INSTRUCTIONS TO FOLLOW: A verbatim repetition of the data below is requested, without images.

_ _ _ _ _ _ _

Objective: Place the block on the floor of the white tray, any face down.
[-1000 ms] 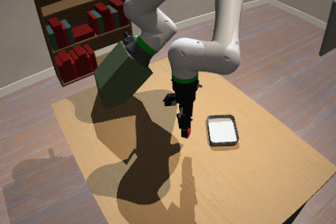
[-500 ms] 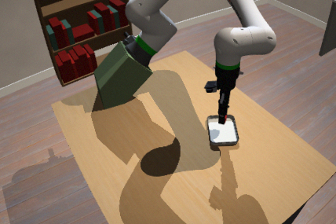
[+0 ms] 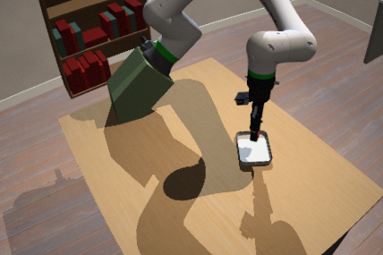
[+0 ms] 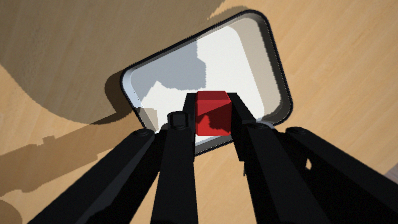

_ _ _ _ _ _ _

RESPONSE BELOW:
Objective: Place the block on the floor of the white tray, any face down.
[-1000 ms] 
[-500 ms] 
[+0 ms] 
[+0 ms] 

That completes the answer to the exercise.